Database CPU Utilization (Reindexing 3 w/2 Partitions)

Reindexing 3's DB CPU utilization graph also shows the same behavior as in Reindexing 2 with the DB CPU utilization around 7%..

MSK Cluster CPU Utilization (Reindexing 3 w/2 Partitions)
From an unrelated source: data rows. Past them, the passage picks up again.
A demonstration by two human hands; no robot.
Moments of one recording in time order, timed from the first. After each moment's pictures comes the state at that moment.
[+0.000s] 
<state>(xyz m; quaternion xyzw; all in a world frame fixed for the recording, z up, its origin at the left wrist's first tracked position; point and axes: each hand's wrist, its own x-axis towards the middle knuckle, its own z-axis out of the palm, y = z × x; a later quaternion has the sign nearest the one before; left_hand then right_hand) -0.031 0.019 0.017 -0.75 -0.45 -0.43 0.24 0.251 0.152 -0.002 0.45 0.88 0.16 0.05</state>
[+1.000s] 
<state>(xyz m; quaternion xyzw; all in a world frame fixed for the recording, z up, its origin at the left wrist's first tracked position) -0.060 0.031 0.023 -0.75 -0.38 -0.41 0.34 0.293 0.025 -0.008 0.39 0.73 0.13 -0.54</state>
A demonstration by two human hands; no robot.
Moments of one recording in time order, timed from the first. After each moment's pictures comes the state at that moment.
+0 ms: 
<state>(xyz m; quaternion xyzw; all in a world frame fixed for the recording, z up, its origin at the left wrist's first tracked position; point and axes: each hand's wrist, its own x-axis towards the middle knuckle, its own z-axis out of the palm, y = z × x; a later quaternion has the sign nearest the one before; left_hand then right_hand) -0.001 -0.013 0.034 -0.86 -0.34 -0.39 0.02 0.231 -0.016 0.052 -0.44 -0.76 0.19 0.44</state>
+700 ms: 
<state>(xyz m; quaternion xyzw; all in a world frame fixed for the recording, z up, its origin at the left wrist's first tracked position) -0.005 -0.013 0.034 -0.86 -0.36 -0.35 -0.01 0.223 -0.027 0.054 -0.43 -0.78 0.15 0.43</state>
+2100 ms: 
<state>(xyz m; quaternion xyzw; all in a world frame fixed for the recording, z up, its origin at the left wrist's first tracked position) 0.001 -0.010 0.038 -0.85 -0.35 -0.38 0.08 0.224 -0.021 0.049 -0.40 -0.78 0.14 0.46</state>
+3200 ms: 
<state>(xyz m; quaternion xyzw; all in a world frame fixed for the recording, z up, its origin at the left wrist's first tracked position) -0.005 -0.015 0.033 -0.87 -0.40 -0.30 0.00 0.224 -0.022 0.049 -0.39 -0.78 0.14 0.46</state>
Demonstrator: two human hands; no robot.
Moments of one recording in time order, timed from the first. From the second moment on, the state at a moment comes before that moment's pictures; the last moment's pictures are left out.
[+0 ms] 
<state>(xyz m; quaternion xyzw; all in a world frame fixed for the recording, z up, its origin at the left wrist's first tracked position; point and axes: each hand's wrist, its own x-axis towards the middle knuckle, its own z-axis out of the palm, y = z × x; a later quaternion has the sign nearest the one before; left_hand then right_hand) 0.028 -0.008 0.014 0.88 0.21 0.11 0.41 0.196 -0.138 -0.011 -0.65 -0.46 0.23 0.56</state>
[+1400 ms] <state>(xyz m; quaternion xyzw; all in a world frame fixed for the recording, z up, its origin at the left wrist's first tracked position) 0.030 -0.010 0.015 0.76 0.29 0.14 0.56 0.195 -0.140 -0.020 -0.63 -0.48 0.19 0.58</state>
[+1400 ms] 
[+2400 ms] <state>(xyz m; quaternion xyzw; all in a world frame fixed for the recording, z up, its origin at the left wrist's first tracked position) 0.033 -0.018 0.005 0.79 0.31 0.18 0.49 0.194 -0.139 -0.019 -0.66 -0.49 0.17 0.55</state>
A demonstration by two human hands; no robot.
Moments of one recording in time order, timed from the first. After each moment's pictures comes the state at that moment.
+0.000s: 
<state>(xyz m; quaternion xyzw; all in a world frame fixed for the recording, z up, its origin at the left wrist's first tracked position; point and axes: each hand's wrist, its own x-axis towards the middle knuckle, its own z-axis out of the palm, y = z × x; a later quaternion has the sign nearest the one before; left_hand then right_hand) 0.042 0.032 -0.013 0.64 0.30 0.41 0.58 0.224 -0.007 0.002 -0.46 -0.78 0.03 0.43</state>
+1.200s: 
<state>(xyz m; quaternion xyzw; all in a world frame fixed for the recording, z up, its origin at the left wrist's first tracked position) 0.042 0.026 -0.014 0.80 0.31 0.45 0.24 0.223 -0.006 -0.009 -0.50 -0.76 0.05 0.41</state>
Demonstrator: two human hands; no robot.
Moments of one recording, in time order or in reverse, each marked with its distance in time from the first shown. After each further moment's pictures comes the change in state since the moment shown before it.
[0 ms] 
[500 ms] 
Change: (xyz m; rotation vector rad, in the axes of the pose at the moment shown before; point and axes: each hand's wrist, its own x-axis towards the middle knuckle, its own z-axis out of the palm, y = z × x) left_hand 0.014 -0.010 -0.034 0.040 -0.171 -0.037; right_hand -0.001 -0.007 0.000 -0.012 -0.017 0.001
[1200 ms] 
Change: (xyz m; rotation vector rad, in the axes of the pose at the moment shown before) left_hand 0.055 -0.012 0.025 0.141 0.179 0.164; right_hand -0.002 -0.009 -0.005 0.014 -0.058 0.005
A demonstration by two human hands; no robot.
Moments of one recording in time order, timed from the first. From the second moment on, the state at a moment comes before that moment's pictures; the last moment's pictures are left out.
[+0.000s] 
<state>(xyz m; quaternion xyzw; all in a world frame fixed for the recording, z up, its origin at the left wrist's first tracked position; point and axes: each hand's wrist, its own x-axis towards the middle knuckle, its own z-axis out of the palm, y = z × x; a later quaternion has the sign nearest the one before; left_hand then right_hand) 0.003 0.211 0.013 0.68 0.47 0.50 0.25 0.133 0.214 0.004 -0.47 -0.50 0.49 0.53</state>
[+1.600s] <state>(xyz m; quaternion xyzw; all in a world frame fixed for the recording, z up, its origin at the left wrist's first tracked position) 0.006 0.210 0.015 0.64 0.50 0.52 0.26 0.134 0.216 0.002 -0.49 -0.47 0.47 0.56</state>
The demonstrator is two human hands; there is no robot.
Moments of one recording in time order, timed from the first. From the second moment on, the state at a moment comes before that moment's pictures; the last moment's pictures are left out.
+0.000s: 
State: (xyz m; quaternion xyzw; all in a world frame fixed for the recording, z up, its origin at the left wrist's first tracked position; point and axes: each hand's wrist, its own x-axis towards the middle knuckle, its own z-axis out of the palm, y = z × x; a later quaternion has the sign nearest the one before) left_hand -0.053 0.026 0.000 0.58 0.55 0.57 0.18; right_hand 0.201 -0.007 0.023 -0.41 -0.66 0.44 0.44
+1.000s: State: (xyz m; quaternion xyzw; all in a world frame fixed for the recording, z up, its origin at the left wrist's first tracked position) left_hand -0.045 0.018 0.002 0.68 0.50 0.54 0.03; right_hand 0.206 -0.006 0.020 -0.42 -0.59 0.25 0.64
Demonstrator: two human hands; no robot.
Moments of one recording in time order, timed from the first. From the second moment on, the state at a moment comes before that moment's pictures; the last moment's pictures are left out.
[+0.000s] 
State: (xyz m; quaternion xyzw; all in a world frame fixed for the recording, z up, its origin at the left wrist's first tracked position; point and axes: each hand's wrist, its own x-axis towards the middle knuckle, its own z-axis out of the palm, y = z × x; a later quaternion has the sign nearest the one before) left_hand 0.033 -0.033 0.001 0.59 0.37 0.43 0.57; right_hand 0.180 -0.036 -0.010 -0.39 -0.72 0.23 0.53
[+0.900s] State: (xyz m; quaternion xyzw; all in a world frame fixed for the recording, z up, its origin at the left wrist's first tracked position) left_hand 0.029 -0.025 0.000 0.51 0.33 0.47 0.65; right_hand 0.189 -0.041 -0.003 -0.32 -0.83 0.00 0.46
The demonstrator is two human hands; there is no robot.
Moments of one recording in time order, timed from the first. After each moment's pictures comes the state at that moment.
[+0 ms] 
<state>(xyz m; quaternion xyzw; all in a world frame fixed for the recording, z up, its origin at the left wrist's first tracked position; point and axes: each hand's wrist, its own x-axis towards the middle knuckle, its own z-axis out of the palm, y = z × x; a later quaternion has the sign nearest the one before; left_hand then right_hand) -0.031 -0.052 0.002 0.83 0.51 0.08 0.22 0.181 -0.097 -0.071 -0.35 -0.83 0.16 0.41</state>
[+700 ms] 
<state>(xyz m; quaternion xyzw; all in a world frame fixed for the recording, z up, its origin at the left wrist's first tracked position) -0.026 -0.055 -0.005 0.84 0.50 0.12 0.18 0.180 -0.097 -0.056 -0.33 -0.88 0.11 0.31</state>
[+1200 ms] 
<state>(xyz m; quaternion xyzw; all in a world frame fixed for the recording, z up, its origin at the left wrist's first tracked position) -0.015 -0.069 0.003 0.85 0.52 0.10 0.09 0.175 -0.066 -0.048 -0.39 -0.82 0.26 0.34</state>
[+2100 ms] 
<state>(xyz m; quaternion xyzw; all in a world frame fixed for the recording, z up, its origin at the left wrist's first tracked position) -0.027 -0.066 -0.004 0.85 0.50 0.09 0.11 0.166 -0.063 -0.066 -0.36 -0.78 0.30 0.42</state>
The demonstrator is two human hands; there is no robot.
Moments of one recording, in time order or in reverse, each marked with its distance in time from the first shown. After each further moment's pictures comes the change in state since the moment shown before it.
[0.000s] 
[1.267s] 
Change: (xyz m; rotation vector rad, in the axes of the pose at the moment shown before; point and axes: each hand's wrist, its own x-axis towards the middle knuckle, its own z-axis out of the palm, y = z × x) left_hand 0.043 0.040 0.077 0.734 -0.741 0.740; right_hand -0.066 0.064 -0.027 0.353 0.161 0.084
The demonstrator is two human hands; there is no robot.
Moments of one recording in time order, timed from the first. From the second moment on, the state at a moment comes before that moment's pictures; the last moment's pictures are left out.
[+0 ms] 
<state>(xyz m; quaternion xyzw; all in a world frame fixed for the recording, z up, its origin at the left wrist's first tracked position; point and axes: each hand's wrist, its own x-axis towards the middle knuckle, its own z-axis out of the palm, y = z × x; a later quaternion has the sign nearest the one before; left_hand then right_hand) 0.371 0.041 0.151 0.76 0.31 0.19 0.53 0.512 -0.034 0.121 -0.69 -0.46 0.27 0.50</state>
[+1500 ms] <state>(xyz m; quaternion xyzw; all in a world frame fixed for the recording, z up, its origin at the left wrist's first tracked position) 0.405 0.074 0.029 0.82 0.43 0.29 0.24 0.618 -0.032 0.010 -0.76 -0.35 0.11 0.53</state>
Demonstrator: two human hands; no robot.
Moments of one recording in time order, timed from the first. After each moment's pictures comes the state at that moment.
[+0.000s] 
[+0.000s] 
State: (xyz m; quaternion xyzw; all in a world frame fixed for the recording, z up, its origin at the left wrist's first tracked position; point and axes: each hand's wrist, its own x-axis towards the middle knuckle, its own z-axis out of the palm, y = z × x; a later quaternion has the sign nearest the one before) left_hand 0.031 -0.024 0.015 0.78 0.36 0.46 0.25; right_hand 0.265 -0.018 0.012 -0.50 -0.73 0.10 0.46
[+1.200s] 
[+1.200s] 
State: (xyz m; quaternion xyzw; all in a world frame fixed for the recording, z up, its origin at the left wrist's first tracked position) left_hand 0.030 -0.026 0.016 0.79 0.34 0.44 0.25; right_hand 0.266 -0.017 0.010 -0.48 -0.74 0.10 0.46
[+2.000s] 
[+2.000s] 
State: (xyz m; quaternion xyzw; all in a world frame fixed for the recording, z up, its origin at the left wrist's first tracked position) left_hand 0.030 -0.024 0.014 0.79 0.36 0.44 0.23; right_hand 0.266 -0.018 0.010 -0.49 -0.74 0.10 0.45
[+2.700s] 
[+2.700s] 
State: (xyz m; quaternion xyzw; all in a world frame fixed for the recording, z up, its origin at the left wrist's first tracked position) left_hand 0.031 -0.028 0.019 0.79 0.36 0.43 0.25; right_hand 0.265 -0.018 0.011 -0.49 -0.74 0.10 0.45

Reindexing 3's service MSK Cluster utilization graph also shows the same behavior as in Reindexing 2 with a little bump throughout the reindexing.

Appendix

Infrastructure

PTF -environment ncp3

10 m6i.2xlarge EC2 instances located in US East (N. Virginia)us-east-1
2 instances of db.r6.xlarge database instances: Writer & reader instances
MSK ptf-kakfa-3 [ kafka configurations]
- 4 kafka.m5.2xlarge brokers in 2 zones
- Apache Kafka version 2.8.0
- EBS storage volume per broker 300 GiB
- auto.create.topics.enable=true
- log.retention.minutes=480
- default.replication.factor=3

Modules memory and CPU parameters:

Modules	Version	Task Definition	Running Tasks	CPU	Memory (Soft/Hard limits)	MaxMetaspaceSize	Xmx
mod-data-import	2.6.2	4	1	256	1844/2048	512	1292
mod-data-import-cs	1.15.1	1	2	128	896/1024	128	768
mod-source-record-storage	5.5.2	4	2	1024	1440/1536	512	908
mod-source-record-manager	3.5.6	4	2	1024	3688/4096	512	2048
mod-inventory	19.0.2	7	2	1024	2592/2880	512	1814
mod-inventory-storage	25.0.3	3	2	1024	1952/2208	512	1440
mod-quick-marc	2.5.0	3	1	128	2176/2288	512	1664
okapi	4.14.7	1	3	1024	1440/1684	512	922
mod-feesfines	18.1.1	3	2	128	896/1024	128	768
mod-patron-blocks	1.7.1	4	2	1024	896/1024	128	768
mod-pubsub	2.7.0	4	2	1024	1440/1536	512	922
mod-authtoken	2.12.0	3	2	512	1152/1440	128	922
mod-circulation-storage	15.0.2	3	2	1024	1440/1536	512	896
mod-circulation	23.3.2	3	2	1024	896/1024	128	768
mod-configuration	5.9.0	3	2	128	896/1024	128	768
mod-users	19.0.0	4	2	128	896/1024	128	768
mod-remote-storage	1.7.1	3	2	128	1692/1872	512	1178

Topics setup

Topic	Partitions number
Topic	Baseline	Verification
ncp3.fs09000000.circulation.check-in	10	2
ncp3.fs09000000.circulation.loan	10	2
ncp3.fs09000000.circulation.request	10	2
ncp3.fs09000000.data-export.job.command	50	2
ncp3.fs09000000.data-export.job.update	50	2
ncp3.fs09000000.inventory.async-migration	50	2
ncp3.fs09000000.inventory.authority	50	2
ncp3.fs09000000.inventory.bound-with	50	2
ncp3.fs09000000.inventory.holdings-record	50	2
ncp3.fs09000000.inventory.instance	50	2
ncp3.fs09000000.inventory.instance-contribution	50	2
ncp3.fs09000000.inventory.item	50	2
ncp3.fs09000000.search.instance-contributor	50	2

Methodology/Approach

Conduct necessary commands to return the database to the initial state. Do this before each test run. Wait several minutes before the test start.
Conduct CICO load tests with different number of users + data import.
Change partitions number from 10/50 to 2 for all necessary topics.
Repeat tests.
Compare test results.

Grafana dashboard

CICO tests, 10/50 partitions: http://carrier-io.int.folio.ebsco.com/grafana/d/elIt9zCnz/jmeter-performance-test-copy?orgId=1&var-percentile=95&var-test_type=baseline&var-test=circulation_checkInCheckOut_nolana&var-env=int&var-grouping=1s&var-low_limit=250&var-high_limit=750&var-db_name=jmeter&var-sampler_type=All&from=1673881085512&to=1673890405928

CICO tests, 2 partitions: http://carrier-io.int.folio.ebsco.com/grafana/d/elIt9zCnz/jmeter-performance-test-copy?orgId=1&var-percentile=95&var-test_type=baseline&var-test=circulation_checkInCheckOut_nolana&var-env=int&var-grouping=1s&var-low_limit=250&var-high_limit=750&var-db_name=jmeter&var-sampler_type=All&from=1674032625543&to=1674047619658

Please note that dashboards will expire in 6 weeks since test run.